WORK REQUIRED:
Scan the records that follow, and whenever a line has the word "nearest", copy it.

[Start of Attachment]

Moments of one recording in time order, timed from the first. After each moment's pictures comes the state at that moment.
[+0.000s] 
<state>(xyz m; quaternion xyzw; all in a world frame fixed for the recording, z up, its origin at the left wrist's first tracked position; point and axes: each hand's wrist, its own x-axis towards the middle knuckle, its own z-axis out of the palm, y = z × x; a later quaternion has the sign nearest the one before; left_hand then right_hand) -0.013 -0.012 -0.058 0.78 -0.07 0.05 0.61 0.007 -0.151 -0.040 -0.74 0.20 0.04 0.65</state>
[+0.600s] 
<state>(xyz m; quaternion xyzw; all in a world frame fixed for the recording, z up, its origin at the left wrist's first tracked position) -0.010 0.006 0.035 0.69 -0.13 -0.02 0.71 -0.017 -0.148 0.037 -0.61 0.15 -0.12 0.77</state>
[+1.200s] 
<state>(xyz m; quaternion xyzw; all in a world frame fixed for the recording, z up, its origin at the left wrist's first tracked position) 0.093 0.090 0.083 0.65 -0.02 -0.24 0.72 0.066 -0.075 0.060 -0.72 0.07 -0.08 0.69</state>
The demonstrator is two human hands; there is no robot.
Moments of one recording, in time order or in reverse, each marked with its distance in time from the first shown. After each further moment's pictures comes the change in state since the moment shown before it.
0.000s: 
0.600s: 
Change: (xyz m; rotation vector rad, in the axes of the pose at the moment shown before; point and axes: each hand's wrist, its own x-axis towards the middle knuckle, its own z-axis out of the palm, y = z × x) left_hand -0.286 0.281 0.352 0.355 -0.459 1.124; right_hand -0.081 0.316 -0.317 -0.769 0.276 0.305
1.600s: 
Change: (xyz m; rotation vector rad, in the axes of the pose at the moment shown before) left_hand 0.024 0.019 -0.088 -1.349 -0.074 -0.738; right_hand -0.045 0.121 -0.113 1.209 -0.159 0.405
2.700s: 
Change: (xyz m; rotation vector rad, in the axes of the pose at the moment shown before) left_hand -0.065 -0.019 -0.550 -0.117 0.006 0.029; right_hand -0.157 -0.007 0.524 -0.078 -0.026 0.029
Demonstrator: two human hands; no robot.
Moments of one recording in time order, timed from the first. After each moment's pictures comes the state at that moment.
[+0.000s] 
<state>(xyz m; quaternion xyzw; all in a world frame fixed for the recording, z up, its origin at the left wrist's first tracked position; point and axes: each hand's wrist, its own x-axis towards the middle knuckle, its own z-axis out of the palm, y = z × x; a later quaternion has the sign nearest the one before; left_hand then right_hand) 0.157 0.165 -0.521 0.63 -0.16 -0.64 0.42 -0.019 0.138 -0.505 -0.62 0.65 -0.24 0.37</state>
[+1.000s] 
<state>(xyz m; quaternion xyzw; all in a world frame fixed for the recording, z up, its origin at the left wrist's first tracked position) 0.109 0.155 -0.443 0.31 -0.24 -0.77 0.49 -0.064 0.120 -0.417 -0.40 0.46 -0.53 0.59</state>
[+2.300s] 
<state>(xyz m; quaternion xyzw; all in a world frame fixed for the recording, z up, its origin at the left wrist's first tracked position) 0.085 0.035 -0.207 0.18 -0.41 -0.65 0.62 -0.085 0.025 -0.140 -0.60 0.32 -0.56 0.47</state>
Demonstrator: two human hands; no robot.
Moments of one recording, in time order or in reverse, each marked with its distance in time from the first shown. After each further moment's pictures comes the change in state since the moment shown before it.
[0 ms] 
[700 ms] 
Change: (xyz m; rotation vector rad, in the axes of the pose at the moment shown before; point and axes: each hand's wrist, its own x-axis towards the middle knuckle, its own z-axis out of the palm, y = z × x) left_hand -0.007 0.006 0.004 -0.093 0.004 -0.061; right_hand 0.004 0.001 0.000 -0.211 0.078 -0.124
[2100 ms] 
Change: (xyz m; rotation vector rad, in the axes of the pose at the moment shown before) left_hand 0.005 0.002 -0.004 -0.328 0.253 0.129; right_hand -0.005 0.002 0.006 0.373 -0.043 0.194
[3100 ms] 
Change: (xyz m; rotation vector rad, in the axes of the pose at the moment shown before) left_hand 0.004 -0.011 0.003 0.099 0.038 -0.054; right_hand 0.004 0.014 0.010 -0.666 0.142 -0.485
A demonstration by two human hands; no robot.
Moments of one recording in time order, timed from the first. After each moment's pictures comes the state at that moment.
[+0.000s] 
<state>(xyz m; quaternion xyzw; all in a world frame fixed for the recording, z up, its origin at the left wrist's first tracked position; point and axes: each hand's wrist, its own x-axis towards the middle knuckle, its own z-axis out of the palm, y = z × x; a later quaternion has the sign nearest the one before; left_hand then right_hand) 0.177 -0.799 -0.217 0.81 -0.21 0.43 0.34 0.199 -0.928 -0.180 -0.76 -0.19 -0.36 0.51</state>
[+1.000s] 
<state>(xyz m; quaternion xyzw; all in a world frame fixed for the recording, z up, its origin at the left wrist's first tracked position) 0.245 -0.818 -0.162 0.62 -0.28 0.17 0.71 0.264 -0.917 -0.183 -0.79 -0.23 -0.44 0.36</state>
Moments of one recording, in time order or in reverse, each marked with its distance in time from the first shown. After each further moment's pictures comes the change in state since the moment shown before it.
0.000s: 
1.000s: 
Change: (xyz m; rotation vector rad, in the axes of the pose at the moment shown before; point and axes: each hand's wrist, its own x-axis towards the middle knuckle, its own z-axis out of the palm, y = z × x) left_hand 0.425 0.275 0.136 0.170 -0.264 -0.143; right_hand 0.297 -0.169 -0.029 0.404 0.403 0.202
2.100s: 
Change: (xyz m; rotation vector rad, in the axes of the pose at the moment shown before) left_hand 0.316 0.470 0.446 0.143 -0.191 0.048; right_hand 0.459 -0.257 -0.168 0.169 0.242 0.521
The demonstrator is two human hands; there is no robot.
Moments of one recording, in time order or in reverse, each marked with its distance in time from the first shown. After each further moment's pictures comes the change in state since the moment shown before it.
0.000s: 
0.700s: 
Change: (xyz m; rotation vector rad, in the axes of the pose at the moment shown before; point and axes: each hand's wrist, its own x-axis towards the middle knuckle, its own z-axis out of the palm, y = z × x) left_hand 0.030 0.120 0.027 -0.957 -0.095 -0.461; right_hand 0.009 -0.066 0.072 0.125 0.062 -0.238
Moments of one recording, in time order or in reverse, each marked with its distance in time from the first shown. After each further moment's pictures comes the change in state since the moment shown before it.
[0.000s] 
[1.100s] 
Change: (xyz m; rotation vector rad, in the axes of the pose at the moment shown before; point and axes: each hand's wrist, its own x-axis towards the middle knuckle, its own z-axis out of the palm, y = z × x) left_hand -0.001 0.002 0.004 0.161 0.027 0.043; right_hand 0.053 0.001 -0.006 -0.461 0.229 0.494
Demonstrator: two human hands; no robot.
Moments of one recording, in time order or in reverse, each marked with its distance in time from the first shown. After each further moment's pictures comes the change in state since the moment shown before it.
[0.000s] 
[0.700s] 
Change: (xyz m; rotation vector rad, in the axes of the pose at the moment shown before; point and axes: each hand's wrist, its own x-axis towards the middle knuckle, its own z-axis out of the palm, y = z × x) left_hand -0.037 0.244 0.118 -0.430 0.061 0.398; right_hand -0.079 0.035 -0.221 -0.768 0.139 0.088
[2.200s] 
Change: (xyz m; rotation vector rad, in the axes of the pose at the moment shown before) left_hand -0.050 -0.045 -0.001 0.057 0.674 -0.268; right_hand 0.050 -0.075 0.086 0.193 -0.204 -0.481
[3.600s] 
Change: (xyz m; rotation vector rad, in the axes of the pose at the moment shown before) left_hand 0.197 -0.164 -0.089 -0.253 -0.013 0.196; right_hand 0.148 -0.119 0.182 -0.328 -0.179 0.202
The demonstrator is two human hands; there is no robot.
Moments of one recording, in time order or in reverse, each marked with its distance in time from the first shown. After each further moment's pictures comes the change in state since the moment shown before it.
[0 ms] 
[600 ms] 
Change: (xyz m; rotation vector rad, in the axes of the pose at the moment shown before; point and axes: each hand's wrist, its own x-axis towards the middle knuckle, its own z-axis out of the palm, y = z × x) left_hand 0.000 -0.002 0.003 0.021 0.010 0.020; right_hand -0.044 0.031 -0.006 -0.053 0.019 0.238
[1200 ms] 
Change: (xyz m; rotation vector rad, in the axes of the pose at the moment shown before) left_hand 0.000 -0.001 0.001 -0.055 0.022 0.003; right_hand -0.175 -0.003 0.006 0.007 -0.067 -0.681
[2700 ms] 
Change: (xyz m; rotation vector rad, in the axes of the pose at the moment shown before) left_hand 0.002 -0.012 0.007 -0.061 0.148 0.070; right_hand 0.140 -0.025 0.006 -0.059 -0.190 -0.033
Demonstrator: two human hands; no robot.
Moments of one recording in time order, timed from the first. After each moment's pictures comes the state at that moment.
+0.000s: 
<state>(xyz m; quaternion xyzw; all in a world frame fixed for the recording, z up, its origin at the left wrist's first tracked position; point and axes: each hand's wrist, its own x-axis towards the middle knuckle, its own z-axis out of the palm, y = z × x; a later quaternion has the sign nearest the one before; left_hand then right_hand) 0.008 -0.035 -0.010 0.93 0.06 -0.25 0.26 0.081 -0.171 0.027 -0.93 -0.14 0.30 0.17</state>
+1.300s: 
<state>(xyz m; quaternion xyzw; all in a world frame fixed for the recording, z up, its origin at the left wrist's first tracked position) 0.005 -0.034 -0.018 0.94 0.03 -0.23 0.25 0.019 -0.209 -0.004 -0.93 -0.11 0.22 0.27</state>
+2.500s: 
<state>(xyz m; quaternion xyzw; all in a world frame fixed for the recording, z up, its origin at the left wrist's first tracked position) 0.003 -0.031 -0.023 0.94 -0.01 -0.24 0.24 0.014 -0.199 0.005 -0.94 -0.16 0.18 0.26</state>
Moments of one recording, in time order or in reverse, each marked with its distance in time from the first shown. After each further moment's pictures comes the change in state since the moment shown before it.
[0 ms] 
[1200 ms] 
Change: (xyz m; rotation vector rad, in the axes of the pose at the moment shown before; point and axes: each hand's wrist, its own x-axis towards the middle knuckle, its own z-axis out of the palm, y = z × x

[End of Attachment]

EXPECTED OUTPUT:
<state>(xyz m; quaternion xyzw; all in a world frame fixed for the recording, z up, its origin at the left wrist's first tracked position; point and axes: each hand's wrist, its own x-axis towards the middle knuckle, its own z-axis out of the palm, y = z × x; a later quaternion has the sign nearest the one before; left_hand then right_hand) -0.013 -0.012 -0.058 0.78 -0.07 0.05 0.61 0.007 -0.151 -0.040 -0.74 0.20 0.04 0.65</state>
<state>(xyz m; quaternion xyzw; all in a world frame fixed for the recording, z up, its origin at the left wrist's first tracked position; point and axes: each hand's wrist, its own x-axis towards the middle knuckle, its own z-axis out of the palm, y = z × x; a later quaternion has the sign nearest the one before; left_hand then right_hand) 0.157 0.165 -0.521 0.63 -0.16 -0.64 0.42 -0.019 0.138 -0.505 -0.62 0.65 -0.24 0.37</state>
<state>(xyz m; quaternion xyzw; all in a world frame fixed for the recording, z up, its origin at the left wrist's first tracked position; point and axes: each hand's wrist, its own x-axis towards the middle knuckle, its own z-axis out of the palm, y = z × x; a later quaternion has the sign nearest the one before; left_hand then right_hand) 0.177 -0.799 -0.217 0.81 -0.21 0.43 0.34 0.199 -0.928 -0.180 -0.76 -0.19 -0.36 0.51</state>
<state>(xyz m; quaternion xyzw; all in a world frame fixed for the recording, z up, its origin at the left wrist's first tracked position; point and axes: each hand's wrist, its own x-axis towards the middle knuckle, its own z-axis out of the palm, y = z × x; a later quaternion has the sign nearest the one before; left_hand then right_hand) 0.008 -0.035 -0.010 0.93 0.06 -0.25 0.26 0.081 -0.171 0.027 -0.93 -0.14 0.30 0.17</state>

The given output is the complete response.